WHAT TO WORK ON » All of the entries need to be copied character for character.

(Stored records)
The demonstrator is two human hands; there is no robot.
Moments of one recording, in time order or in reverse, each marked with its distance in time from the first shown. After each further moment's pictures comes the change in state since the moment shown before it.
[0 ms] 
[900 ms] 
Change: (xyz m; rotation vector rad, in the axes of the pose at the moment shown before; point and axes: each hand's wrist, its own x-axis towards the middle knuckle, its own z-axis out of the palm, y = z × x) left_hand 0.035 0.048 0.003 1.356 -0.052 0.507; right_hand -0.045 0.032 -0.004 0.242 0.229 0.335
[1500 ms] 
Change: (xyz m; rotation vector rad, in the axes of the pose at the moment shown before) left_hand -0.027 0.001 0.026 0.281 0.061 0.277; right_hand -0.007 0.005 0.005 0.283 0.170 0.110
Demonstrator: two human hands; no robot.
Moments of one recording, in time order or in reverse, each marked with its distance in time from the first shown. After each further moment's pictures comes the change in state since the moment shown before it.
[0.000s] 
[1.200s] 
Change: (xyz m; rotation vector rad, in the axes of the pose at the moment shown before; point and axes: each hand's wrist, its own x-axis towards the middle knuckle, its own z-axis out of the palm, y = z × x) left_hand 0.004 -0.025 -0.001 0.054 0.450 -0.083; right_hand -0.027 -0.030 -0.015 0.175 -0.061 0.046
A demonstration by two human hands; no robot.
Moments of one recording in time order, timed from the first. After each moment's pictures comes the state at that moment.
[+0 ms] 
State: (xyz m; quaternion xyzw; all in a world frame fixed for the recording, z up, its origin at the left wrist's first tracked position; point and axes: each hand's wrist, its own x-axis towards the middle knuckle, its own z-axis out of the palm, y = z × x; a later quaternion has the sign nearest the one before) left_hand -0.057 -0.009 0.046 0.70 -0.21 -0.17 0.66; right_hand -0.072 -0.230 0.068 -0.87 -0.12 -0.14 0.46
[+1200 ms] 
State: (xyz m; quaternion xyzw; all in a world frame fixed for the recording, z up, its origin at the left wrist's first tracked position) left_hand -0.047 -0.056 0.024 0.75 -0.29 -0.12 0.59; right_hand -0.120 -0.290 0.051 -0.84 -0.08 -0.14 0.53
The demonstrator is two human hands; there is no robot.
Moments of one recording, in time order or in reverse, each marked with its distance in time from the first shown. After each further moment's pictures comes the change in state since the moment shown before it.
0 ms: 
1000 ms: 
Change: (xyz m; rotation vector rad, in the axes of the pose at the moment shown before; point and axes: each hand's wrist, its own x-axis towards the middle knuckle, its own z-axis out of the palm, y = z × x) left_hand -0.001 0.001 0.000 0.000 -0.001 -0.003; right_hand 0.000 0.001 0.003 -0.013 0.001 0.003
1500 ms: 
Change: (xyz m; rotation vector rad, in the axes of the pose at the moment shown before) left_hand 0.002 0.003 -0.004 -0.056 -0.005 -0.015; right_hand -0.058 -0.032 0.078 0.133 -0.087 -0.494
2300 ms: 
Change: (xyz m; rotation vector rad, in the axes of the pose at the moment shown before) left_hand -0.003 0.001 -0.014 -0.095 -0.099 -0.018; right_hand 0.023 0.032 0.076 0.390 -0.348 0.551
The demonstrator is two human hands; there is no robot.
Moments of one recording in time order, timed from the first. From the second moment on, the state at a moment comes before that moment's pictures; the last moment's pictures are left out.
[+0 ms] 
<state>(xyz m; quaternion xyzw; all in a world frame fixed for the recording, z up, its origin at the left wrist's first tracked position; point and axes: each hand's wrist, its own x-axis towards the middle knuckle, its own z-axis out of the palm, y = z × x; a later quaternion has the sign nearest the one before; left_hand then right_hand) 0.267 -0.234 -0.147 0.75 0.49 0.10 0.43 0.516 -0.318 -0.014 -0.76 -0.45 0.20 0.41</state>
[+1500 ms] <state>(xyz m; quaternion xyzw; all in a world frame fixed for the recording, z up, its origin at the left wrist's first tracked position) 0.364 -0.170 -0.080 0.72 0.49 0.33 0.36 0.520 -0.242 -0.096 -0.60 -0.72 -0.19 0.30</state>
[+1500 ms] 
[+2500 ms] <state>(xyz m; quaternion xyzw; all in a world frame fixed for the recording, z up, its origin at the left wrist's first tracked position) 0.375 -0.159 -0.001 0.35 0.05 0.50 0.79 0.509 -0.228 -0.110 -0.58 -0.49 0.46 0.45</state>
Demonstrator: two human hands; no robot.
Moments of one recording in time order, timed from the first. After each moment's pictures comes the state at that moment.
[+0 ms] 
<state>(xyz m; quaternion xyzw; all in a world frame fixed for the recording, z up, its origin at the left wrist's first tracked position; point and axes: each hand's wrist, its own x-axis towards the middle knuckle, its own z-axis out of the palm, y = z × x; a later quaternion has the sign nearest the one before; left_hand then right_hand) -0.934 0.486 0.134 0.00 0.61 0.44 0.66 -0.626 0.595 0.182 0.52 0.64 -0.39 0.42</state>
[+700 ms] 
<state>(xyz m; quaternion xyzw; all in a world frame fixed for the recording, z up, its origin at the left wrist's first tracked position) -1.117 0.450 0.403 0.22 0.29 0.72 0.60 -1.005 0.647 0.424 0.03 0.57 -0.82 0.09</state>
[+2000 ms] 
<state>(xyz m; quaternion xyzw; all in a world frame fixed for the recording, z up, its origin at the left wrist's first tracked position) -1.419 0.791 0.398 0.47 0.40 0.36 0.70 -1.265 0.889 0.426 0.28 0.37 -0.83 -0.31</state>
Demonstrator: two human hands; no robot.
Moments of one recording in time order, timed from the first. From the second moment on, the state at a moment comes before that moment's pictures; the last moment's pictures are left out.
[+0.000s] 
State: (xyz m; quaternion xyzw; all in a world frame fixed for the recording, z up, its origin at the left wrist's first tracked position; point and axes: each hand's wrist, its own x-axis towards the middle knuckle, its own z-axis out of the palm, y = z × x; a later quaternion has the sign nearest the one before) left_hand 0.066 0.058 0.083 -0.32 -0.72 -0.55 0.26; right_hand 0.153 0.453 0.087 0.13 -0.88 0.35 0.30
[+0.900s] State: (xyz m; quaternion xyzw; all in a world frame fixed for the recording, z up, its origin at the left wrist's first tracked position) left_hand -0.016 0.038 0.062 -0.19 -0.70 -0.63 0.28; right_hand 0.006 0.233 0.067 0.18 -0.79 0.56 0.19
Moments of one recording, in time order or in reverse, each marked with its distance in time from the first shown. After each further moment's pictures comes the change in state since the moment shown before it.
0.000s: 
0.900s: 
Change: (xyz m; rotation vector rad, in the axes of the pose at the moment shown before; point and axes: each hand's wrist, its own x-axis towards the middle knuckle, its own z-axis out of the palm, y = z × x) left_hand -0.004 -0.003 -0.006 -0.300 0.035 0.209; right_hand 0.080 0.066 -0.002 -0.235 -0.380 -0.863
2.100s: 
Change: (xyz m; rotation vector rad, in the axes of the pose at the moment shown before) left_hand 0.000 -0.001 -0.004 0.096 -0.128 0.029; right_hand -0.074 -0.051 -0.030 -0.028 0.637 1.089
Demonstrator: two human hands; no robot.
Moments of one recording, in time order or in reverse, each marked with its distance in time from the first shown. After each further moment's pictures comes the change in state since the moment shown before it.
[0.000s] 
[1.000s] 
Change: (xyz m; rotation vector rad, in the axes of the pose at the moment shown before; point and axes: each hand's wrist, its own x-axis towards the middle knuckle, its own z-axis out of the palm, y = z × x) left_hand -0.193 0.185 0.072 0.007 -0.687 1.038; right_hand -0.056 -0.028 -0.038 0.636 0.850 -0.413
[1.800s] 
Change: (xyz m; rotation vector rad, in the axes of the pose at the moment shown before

EXERCISE SOLUTION »
The demonstrator is two human hands; there is no robot.
Moments of one recording, in time order or in reverse, each marked with its distance in time from the first shown. After each further moment's pictures comes the change in state since the moment shown before it.
[0 ms] 
[900 ms] 
Change: (xyz m; rotation vector rad, in the axes of the pose at the moment shown before; point and axes: each hand's wrist, its own x-axis towards the middle knuckle, its own z-axis out of the palm, y = z × x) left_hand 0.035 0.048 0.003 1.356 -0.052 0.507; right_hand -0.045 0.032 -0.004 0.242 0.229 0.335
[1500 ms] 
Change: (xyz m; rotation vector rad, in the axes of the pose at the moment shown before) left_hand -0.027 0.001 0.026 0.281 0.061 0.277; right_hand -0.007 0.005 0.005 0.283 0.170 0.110
Demonstrator: two human hands; no robot.
Moments of one recording, in time order or in reverse, each marked with its distance in time from the first shown. After each further moment's pictures comes the change in state since the moment shown before it.
[0.000s] 
[1.200s] 
Change: (xyz m; rotation vector rad, in the axes of the pose at the moment shown before; point and axes: each hand's wrist, its own x-axis towards the middle knuckle, its own z-axis out of the palm, y = z × x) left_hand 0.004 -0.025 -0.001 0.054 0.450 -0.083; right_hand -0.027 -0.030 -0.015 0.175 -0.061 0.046
A demonstration by two human hands; no robot.
Moments of one recording in time order, timed from the first. After each moment's pictures comes the state at that moment.
[+0 ms] 
State: (xyz m; quaternion xyzw; all in a world frame fixed for the recording, z up, its origin at the left wrist's first tracked position; point and axes: each hand's wrist, its own x-axis towards the middle knuckle, its own z-axis out of the palm, y = z × x; a later quaternion has the sign nearest the one before) left_hand -0.057 -0.009 0.046 0.70 -0.21 -0.17 0.66; right_hand -0.072 -0.230 0.068 -0.87 -0.12 -0.14 0.46
[+1200 ms] 
State: (xyz m; quaternion xyzw; all in a world frame fixed for the recording, z up, its origin at the left wrist's first tracked position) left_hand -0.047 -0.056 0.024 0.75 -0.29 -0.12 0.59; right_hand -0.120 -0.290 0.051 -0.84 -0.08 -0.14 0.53
The demonstrator is two human hands; there is no robot.
Moments of one recording, in time order or in reverse, each marked with its distance in time from the first shown. After each further moment's pictures comes the change in state since the moment shown before it.
0 ms: 
1000 ms: 
Change: (xyz m; rotation vector rad, in the axes of the pose at the moment shown before; point and axes: each hand's wrist, its own x-axis towards the middle knuckle, its own z-axis out of the palm, y = z × x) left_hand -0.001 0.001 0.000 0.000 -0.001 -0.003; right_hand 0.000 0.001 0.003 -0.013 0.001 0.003
1500 ms: 
Change: (xyz m; rotation vector rad, in the axes of the pose at the moment shown before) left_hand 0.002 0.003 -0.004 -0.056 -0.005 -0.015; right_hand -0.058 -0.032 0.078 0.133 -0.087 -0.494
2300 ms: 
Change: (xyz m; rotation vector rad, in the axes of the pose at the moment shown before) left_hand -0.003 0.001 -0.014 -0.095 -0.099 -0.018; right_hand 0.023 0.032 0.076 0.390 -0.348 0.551
The demonstrator is two human hands; there is no robot.
Moments of one recording in time order, timed from the first. From the second moment on, the state at a moment comes before that moment's pictures; the last moment's pictures are left out.
[+0 ms] 
<state>(xyz m; quaternion xyzw; all in a world frame fixed for the recording, z up, its origin at the left wrist's first tracked position; point and axes: each hand's wrist, its own x-axis towards the middle knuckle, its own z-axis out of the palm, y = z × x; a later quaternion has the sign nearest the one before; left_hand then right_hand) 0.267 -0.234 -0.147 0.75 0.49 0.10 0.43 0.516 -0.318 -0.014 -0.76 -0.45 0.20 0.41</state>
[+1500 ms] <state>(xyz m; quaternion xyzw; all in a world frame fixed for the recording, z up, its origin at the left wrist's first tracked position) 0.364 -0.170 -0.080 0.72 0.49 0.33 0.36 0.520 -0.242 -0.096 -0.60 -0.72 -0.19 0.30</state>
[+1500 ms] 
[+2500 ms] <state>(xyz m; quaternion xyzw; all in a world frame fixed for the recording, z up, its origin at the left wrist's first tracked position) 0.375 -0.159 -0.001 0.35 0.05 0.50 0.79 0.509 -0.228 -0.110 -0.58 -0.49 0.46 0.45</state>
Demonstrator: two human hands; no robot.
Moments of one recording in time order, timed from the first. After each moment's pictures comes the state at that moment.
[+0 ms] 
<state>(xyz m; quaternion xyzw; all in a world frame fixed for the recording, z up, its origin at the left wrist's first tracked position; point and axes: each hand's wrist, its own x-axis towards the middle knuckle, its own z-axis out of the palm, y = z × x; a later quaternion has the sign nearest the one before; left_hand then right_hand) -0.934 0.486 0.134 0.00 0.61 0.44 0.66 -0.626 0.595 0.182 0.52 0.64 -0.39 0.42</state>
[+700 ms] 
<state>(xyz m; quaternion xyzw; all in a world frame fixed for the recording, z up, its origin at the left wrist's first tracked position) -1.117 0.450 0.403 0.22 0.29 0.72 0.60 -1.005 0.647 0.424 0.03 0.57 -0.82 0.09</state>
[+2000 ms] 
<state>(xyz m; quaternion xyzw; all in a world frame fixed for the recording, z up, its origin at the left wrist's first tracked position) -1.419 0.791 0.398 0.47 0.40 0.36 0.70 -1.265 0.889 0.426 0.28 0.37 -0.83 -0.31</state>
Demonstrator: two human hands; no robot.
Moments of one recording in time order, timed from the first. From the second moment on, the state at a moment comes before that moment's pictures; the last moment's pictures are left out.
[+0.000s] 
State: (xyz m; quaternion xyzw; all in a world frame fixed for the recording, z up, its origin at the left wrist's first tracked position; point and axes: each hand's wrist, its own x-axis towards the middle knuckle, its own z-axis out of the palm, y = z × x; a later quaternion has the sign nearest the one before) left_hand 0.066 0.058 0.083 -0.32 -0.72 -0.55 0.26; right_hand 0.153 0.453 0.087 0.13 -0.88 0.35 0.30
[+0.900s] State: (xyz m; quaternion xyzw; all in a world frame fixed for the recording, z up, its origin at the left wrist's first tracked position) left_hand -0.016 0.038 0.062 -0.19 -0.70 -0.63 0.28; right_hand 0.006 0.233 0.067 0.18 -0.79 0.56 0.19
Moments of one recording, in time order or in reverse, each marked with its distance in time from the first shown. After each further moment's pictures comes the change in state since the moment shown before it.
0.000s: 
0.900s: 
Change: (xyz m; rotation vector rad, in the axes of the pose at the moment shown before; point and axes: each hand's wrist, its own x-axis towards the middle knuckle, its own z-axis out of the palm, y = z × x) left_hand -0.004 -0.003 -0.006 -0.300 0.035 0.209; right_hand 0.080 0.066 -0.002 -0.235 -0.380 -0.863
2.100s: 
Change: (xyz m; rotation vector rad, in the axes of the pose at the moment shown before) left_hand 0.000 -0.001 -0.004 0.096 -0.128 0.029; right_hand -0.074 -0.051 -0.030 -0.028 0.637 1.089
Demonstrator: two human hands; no robot.
Moments of one recording, in time order or in reverse, each marked with its distance in time from the first shown. After each further moment's pictures comes the change in state since the moment shown before it.
[0.000s] 
[1.000s] 
Change: (xyz m; rotation vector rad, in the axes of the pose at the moment shown before; point and axes: each hand's wrist, its own x-axis towards the middle knuckle, its own z-axis out of the palm, y = z × x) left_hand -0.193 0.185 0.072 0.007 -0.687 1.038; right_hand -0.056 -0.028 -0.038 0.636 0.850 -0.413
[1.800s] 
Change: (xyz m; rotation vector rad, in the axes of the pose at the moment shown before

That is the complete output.